Election ghosts haunt Harris
Former Secretary of State Katherine Harris has moved on from the 2000 election debacle, but she can't escape its legacy.

By BRADY DENNIS, Times Staff Writer

TAMPA -- To someone who once occupied the center of the universe, Tuesday night must have seemed awfully quiet to Katherine Harris.

There she sat at the Borders bookstore in Carrollwood, wearing a black business suit, black pumps, a red turtleneck sweater and a Chiclet-sized diamond ring, waiting for the crowds that didn't come.

She smiled anyway, two hours straight.

This was not the Katherine Harris ridiculed on Saturday Night Live, the one likened to Cruella De Vil and Tammy Faye Bakker, the one a Washington Post writer wrote "looks bad -- not by the hand of God but by her own."

This was not the woman at the Center of the Storm, the title of her new book she had come to promote.

This was a more relaxed Harris, willing to chat, writing personal notes to the dozen or so patrons who showed up, patting children on the head, even leaving a voice mail message for a fan who couldn't come.

But no matter where she goes, the ghosts of 2000 follow.

"We don't ever want the voters to forget," said Lorelei Jackson, as she marched and shouted.

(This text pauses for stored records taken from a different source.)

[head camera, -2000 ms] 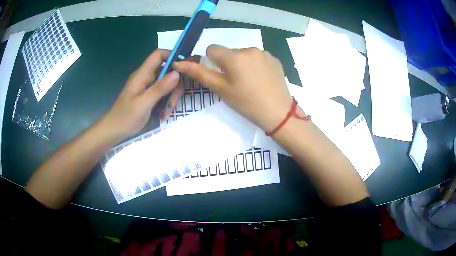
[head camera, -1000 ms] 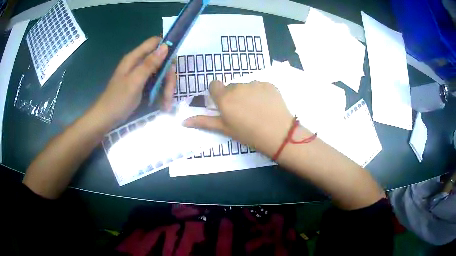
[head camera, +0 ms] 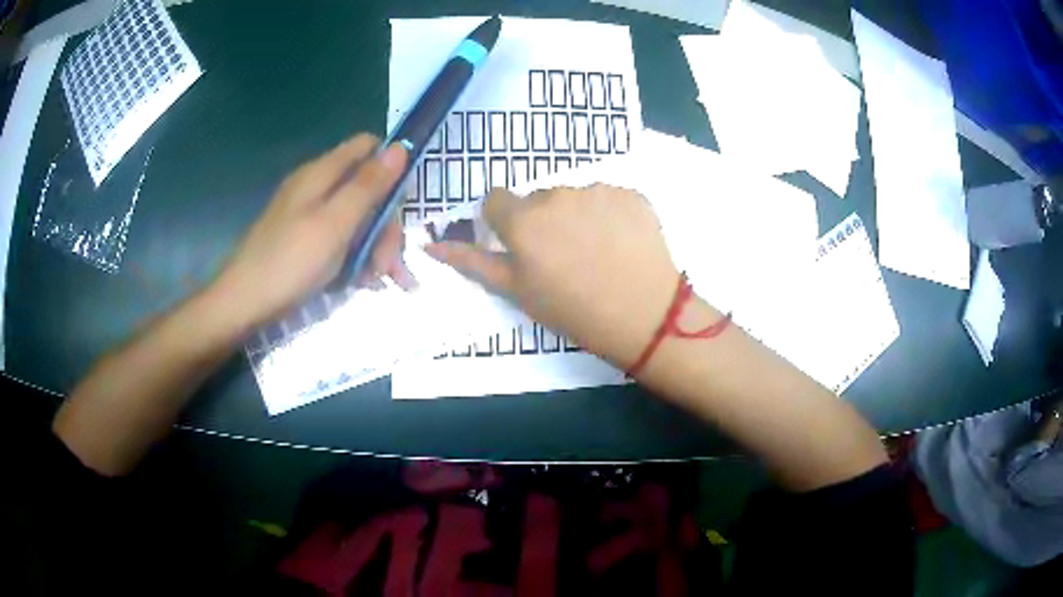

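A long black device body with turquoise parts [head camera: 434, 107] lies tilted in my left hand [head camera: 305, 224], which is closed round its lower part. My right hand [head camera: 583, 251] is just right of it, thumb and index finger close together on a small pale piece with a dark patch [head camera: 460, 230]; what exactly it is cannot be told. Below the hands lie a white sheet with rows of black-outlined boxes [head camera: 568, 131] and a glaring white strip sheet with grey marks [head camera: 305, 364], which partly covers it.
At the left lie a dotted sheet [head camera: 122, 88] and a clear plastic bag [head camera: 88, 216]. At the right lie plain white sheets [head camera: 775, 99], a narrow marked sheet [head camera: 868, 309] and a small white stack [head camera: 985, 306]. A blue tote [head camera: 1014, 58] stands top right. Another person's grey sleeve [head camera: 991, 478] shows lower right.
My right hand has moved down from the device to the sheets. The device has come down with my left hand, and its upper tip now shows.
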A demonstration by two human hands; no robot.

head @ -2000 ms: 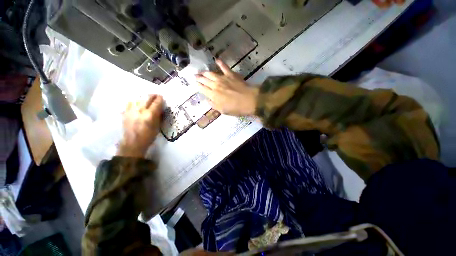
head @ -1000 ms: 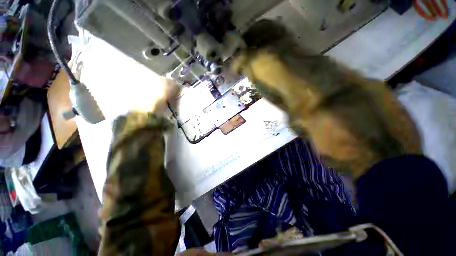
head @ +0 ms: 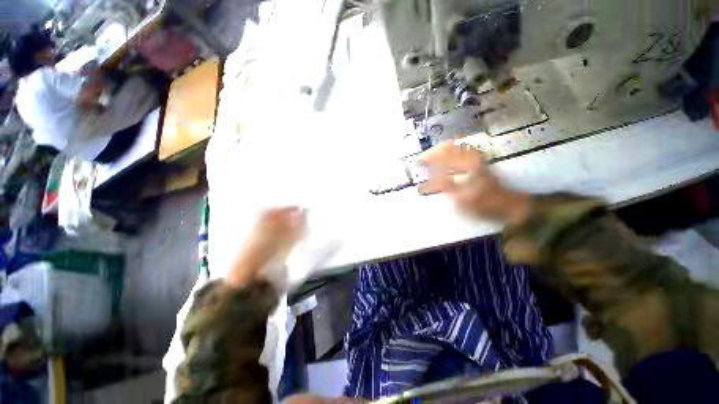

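Observation:
White fabric (head: 260, 150) covers the left part of the table and hangs over its left edge, washed out by glare. My left hand (head: 272, 237) is blurred, fingers curled, at the cloth near the table's front; its grip cannot be told. My right hand (head: 465, 177) is blurred, fingers bent, just in front of the needle and presser foot (head: 426, 138), partly covering the plate there. Whether it holds cloth is unclear. The sewing machine (head: 607, 67) stands behind, with a handwritten number on it.
The machine lamp (head: 323, 87) stands left of the needle. A striped apron (head: 457, 316) covers my lap below the table's front edge. At far left are a seated person in white (head: 59, 106), a wooden board (head: 189, 110) and a green crate (head: 110, 276). A dark-and-red item lies far right.
The view has swung left. My right forearm no longer reaches across the machine head; that hand is now in front of the needle. My left hand is farther from the needle, near the front edge.

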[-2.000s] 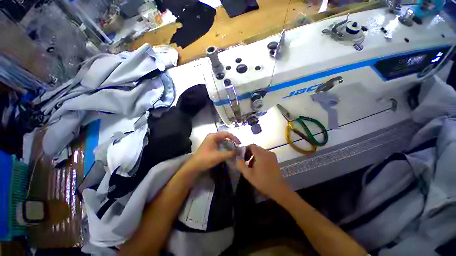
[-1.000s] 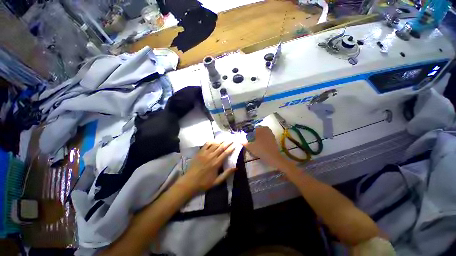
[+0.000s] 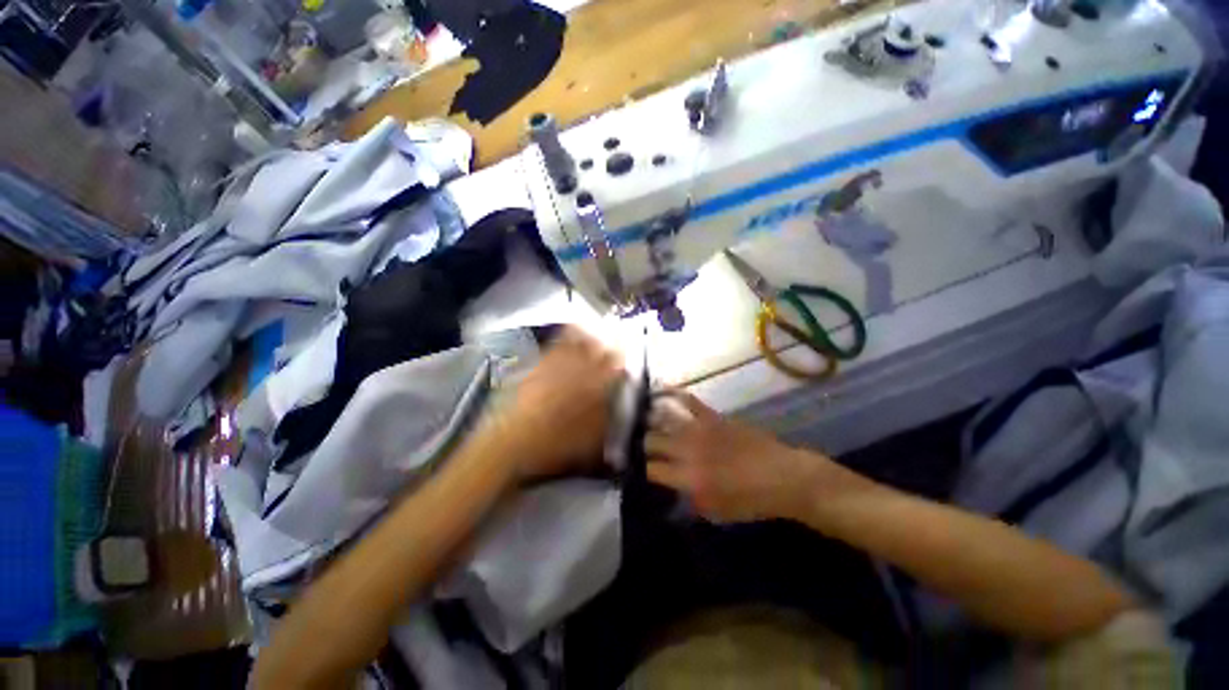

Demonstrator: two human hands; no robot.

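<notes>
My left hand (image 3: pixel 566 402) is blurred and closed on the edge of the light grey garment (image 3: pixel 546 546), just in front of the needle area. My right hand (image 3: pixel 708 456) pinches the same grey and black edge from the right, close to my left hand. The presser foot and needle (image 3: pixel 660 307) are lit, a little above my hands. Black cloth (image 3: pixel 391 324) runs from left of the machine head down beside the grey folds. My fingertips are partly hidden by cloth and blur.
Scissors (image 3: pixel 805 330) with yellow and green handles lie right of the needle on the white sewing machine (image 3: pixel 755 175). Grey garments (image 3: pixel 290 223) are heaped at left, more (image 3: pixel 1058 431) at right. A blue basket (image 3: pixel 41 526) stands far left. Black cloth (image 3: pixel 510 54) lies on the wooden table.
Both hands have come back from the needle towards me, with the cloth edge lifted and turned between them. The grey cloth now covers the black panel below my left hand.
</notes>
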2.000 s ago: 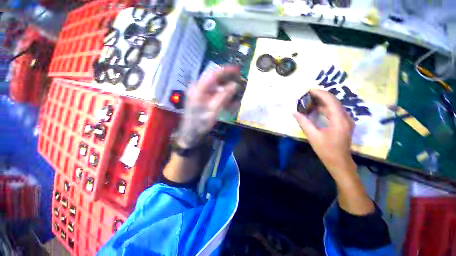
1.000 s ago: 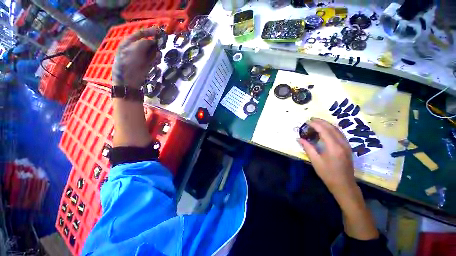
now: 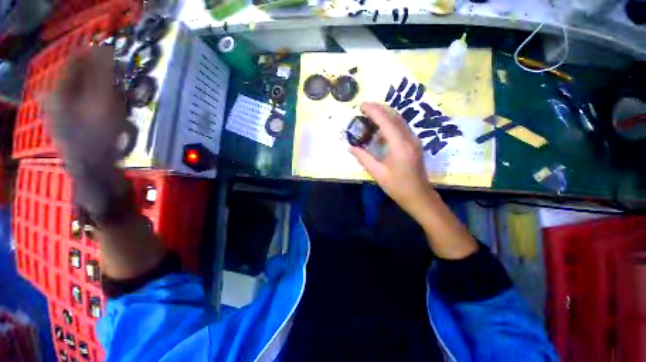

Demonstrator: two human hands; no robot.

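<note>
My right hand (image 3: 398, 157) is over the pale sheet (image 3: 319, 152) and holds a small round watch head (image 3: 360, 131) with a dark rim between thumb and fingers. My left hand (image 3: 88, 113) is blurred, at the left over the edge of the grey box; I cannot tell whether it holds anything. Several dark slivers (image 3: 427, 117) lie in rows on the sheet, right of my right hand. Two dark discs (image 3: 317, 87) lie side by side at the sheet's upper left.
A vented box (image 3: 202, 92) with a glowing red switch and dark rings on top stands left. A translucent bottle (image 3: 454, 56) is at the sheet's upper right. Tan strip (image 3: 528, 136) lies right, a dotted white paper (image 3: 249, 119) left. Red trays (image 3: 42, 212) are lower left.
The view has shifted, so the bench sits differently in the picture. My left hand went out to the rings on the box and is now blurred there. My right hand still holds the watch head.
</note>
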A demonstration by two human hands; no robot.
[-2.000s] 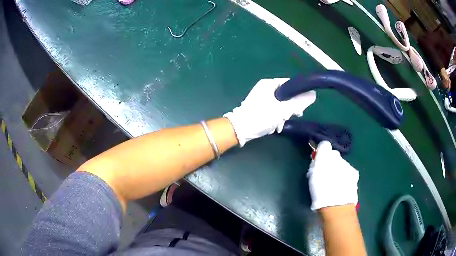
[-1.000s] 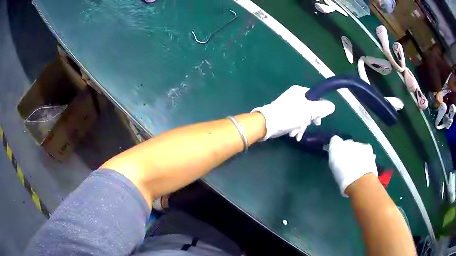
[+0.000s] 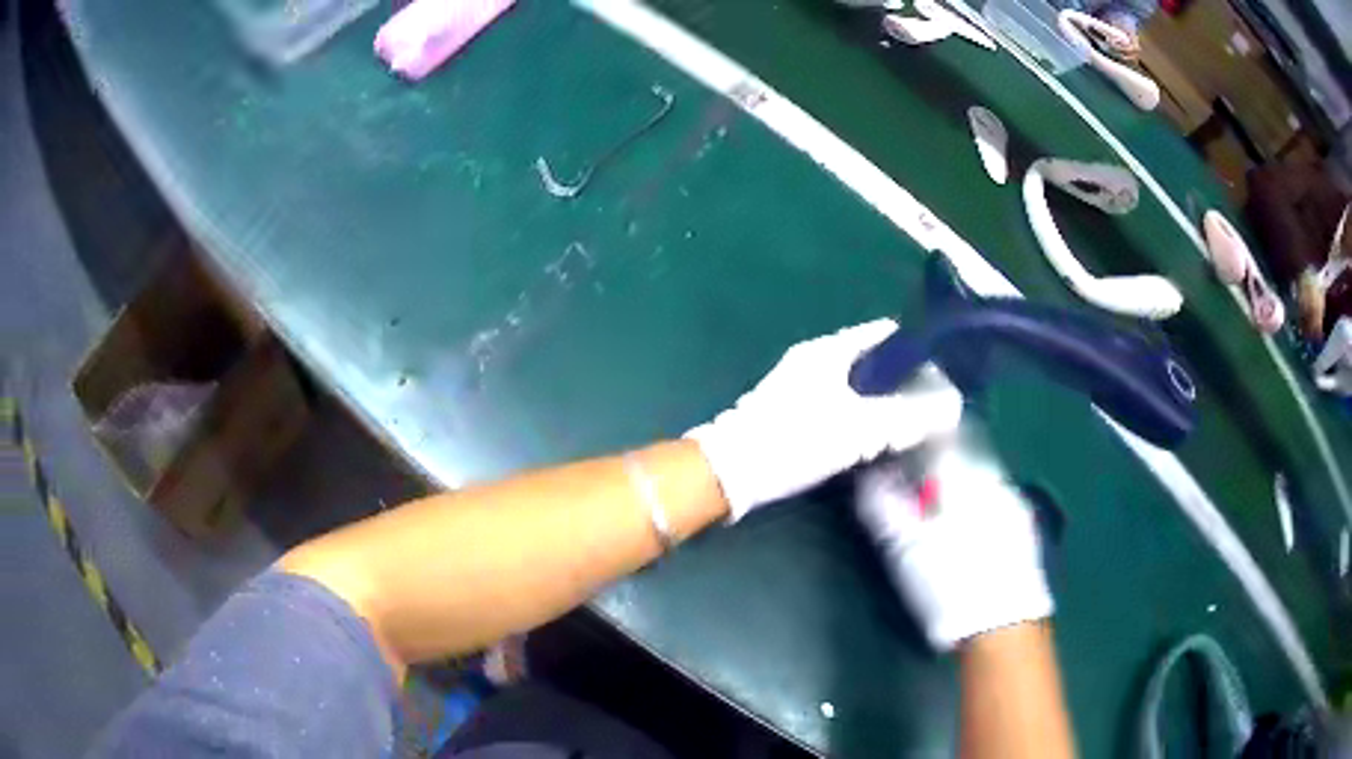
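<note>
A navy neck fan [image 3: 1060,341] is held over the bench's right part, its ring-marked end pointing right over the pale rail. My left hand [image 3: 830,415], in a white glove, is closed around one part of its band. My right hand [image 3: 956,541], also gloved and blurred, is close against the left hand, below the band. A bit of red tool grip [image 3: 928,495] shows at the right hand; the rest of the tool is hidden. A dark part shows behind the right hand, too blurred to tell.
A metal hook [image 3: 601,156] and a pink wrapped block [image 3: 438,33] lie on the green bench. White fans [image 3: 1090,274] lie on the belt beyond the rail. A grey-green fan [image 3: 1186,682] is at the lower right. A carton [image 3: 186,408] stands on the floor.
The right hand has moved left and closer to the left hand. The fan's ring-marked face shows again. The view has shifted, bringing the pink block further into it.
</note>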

You could see them in the well-wishers, who invariably neglected Harris' recent Congressional election victory and instead thanked her for the way she handled herself in 2000.

 

(Editors Note: Protesters claim Harris bought the recent Congressional election victory)

"I saw all she'd gone through," said Sue Anders, with a freshly signed copy of the $22.99 book. "I admire her spirit to carry on."

You got the feeling that while life went on all around her -- as people browsed for Christmas gifts, as students pored over math books, as one man read a Star Trek novel and another ordered a mocha freeze with whipped cream -- that the former Florida secretary of state was stuck in a time warp at her table in the art section.

Even now, as her life revolves around one event, she takes both criticism and praise with a smile. "I've only had three people (ever) say something unkind to me in person," she said.

Make that four.

As if on cue, a white-haired old man who looked like Colonel Sanders shuffled in and told her she had stolen the election.

Minutes later, several protesters came in to berate her as well, getting in a few insults before deputies led them outside.

Harris smiled, shook her head and muttered, "What's so bad is they don't know the truth." That's part of why she wrote the book, she said, to set the record straight.